Today provided me with a (sadly rare) opportunity to join in our weekly Cosmology Journal Club at the University of Sussex. I don’t often get to go because of meetings and other commitments. Anyway, one of the papers we looked at (by Clerkin et al.) was entitled *Testing the Lognormality of the Galaxy Distribution and weak lensing convergence distributions from Dark Energy Survey maps*. This provides yet more examples of the unreasonable effectiveness of the lognormal distribution in cosmology. Here’s one of the diagrams, just to illustrate the point:

The points here are from MICE simulations. Not simulations of mice, of course, but simulations of MICE (Marenostrum Institut de Ciencies de l’Espai).
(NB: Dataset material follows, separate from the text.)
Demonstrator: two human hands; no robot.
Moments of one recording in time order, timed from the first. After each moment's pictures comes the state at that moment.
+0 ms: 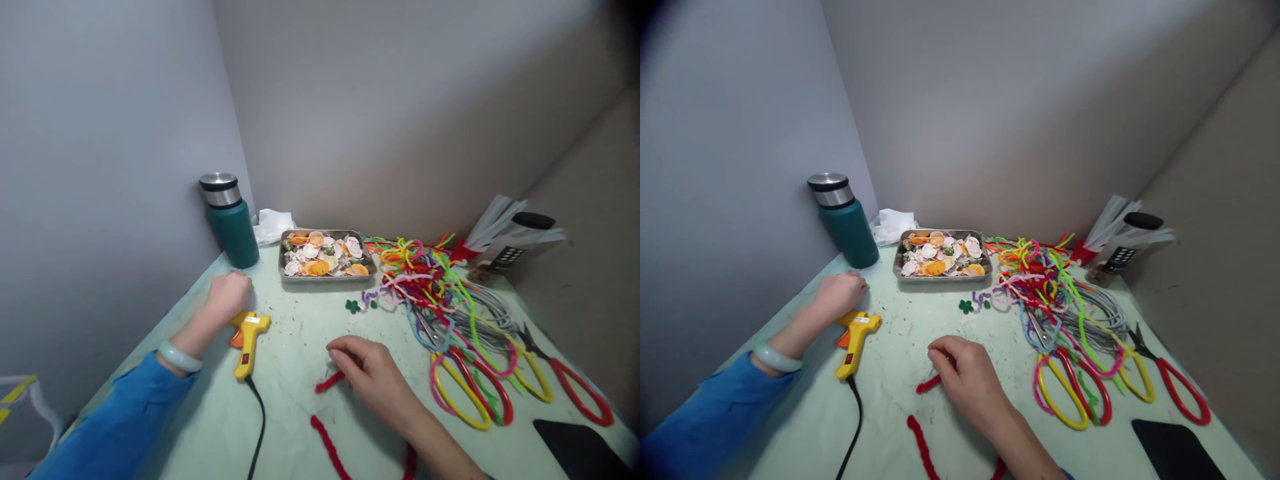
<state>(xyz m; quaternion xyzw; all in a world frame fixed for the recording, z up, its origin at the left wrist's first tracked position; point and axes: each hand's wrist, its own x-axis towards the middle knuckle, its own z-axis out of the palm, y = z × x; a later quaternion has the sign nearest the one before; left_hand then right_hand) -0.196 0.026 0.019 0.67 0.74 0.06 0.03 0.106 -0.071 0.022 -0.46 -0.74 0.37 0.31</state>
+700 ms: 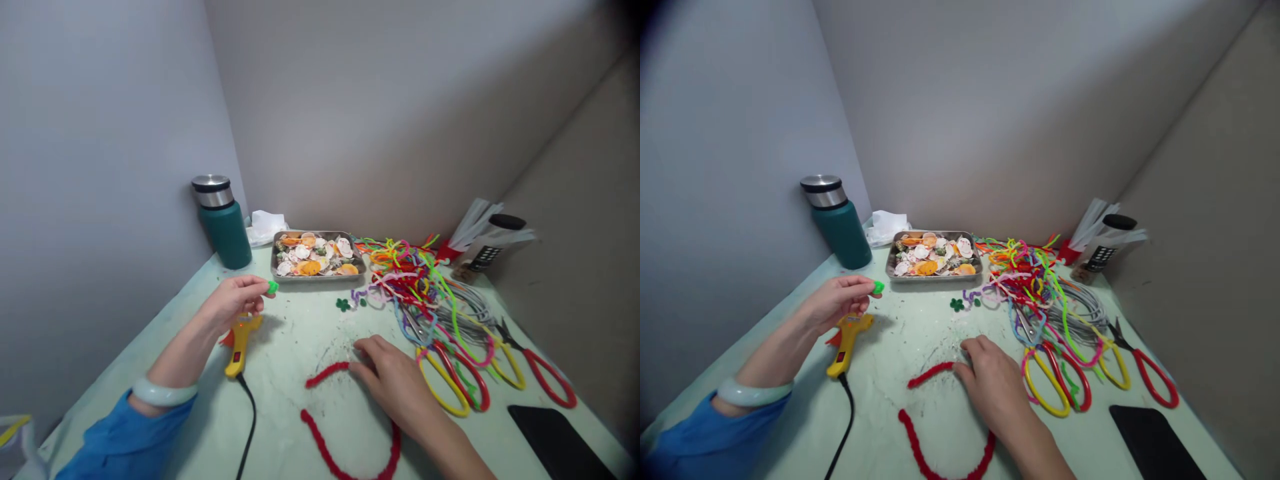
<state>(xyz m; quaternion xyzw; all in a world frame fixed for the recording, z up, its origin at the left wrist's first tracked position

Note how well the curves from a simple lognormal model fit the calculations that need a supercomputer to perform them!

The lognormal model used in the paper is basically the same as the one I developed in 1990 with Bernard Jones in what has turned out to be my most-cited paper. In fact the whole project was conceived, work done, written up and submitted in the space of a couple of months during a lovely visit to the fine city of Copenhagen. I’ve never been very good at grabbing citations – I’m more likely to fall off bandwagons rather than jump onto them – but this little paper seems to keep getting citations. It hasn’t got that many by the standards of some papers, but it’s carried on being referred to for almost twenty years, which I’m quite proud of; you can see the citations-per-year statistics even seen to be have increased recently. The model we proposed turned out to be extremely useful in a range of situations, which I suppose accounts for the citation longevity:

Citations die away for most papers, but this one is actually attracting more interest as time goes on! I don’t think this is my best paper, but it’s definitely the one I had most fun working on. I remember we had the idea of doing something with lognormal distributions over coffee one day, and just a few weeks later the paper was finished. In some ways it’s the most simple-minded paper I’ve ever written – and that’s up against some pretty stiff competition – but there you go.
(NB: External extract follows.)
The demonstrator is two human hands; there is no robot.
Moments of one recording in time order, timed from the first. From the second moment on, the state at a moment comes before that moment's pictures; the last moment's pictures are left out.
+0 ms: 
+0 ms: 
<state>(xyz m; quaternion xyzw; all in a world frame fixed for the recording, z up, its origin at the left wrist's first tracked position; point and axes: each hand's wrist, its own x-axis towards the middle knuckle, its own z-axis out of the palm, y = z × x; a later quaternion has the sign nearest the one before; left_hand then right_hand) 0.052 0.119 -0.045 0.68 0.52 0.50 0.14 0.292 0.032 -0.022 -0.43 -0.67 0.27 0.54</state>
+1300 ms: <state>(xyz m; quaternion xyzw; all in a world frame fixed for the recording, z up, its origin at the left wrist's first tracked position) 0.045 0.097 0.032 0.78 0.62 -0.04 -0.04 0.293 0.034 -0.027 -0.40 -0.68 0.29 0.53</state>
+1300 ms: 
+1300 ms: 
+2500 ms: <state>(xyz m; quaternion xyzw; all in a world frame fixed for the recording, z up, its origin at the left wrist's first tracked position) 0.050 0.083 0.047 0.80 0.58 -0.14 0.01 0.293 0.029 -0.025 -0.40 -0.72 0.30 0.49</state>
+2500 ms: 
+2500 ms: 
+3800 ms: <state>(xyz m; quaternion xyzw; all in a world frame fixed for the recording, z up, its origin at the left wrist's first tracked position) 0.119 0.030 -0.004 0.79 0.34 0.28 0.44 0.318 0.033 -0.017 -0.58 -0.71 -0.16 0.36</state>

The lognormal seemed an interesting idea to explore because it applies to non-linear processes in much the same way as the normal distribution does to linear ones. What I mean is that if you have a quantity *Y* which is the sum of n independent effects, *Y=X*_{1}+X_{2}+…+X_{n}, then the distribution of *Y *tends to be normal by virtue of the *Central Limit Theorem* regardless of what the distribution of the X_{i} is If, however, the process is multiplicative so *Y=X*_{1}×X_{2}×…×X_{n} then since *log Y = log X*_{1} + log X_{2} + …+log X_{n} then the Central Limit Theorem tends to make *log Y *normal, which is what the lognormal distribution means.

The lognormal is a good distribution for things produced by multiplicative processes, such as hierarchical fragmentation or coagulation processes: the distribution of sizes of the pebbles on Brighton beach is quite a good example. It also crops up quite often in the theory of turbulence.
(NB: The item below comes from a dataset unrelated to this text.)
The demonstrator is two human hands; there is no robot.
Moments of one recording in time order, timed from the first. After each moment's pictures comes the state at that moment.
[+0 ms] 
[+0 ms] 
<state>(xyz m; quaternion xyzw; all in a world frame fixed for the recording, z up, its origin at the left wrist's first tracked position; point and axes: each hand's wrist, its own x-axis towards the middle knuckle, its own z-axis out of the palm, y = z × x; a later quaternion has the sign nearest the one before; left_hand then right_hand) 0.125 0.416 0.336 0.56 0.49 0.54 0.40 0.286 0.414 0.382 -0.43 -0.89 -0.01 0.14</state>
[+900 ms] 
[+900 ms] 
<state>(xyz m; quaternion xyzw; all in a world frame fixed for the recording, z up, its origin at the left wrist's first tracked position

I’ll mention one other thing about this distribution, just because it’s fun. The lognormal distribution is an example of a distribution that’s not completely determined by knowledge of its moments. Most people assume that if you know all the moments of a distribution then that has to specify the distribution uniquely, but it ain’t necessarily so.

If you’re wondering why I mentioned citations, it’s because they’re playing an increasing role in attempts to measure the quality of research done in UK universities. Citations definitely contain some information, but interpreting them isn’t at all straightforward. Different disciplines have hugely different citation rates, for one thing. Should one count self-citations?. Also how do you apportion citations to multi-author papers? Suppose a paper with a thousand citations has 25 authors. Does each of them get the thousand citations, or should each get 1000/25? Or, put it another way, how does a single-author paper with 100 citations compare to a 50 author paper with 101?

Or perhaps a better metric would be the logarithm of the number of citations?